▶ **About this exercise**
Only the pictures should be dropped; every line of the data must come back exactly as written.
Start of Data section
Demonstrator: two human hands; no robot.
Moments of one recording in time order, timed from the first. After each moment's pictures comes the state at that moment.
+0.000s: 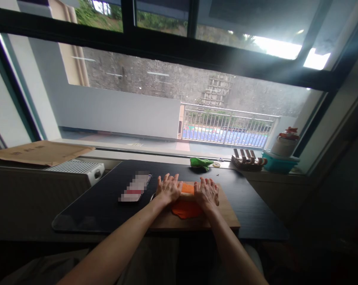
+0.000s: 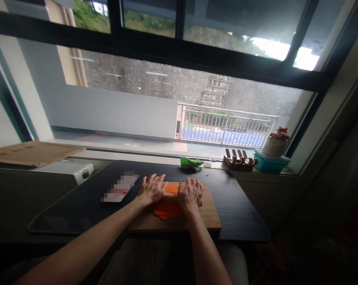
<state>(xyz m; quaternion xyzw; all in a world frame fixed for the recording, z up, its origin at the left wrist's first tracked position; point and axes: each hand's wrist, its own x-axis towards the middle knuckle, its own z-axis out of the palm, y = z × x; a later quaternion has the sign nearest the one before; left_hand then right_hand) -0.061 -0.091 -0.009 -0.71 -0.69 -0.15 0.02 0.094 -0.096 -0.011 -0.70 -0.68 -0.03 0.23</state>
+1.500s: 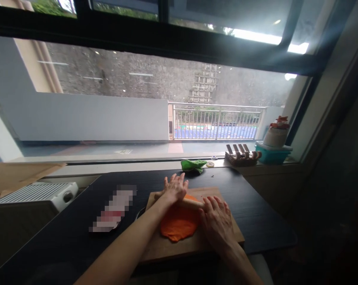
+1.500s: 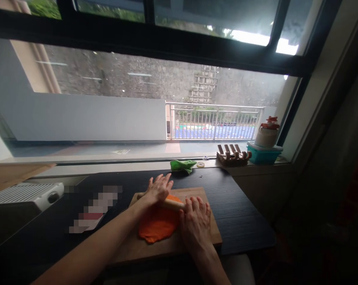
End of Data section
▶ **Answer for the task**
Demonstrator: two human hands; no robot.
Moments of one recording in time order, timed from the first. After each moment's pictures comes the state at that moment.
+0.000s: 
+0.000s: 
<state>(xyz m; quaternion xyzw; all in a world frame fixed for the recording, z up, its origin at the left wrist's first tracked position; point and axes: each hand's wrist, its own x-axis towards the middle knuckle, its own z-axis out of the palm, y = z × x; a later quaternion has the sign nearest the one before; left_hand then right_hand) -0.061 -0.091 -0.009 -0.71 -0.69 -0.15 0.02 0.094 -0.096 -0.011 -0.70 -0.68 -0.03 0.23</state>
+1.500s: 
+1.500s: 

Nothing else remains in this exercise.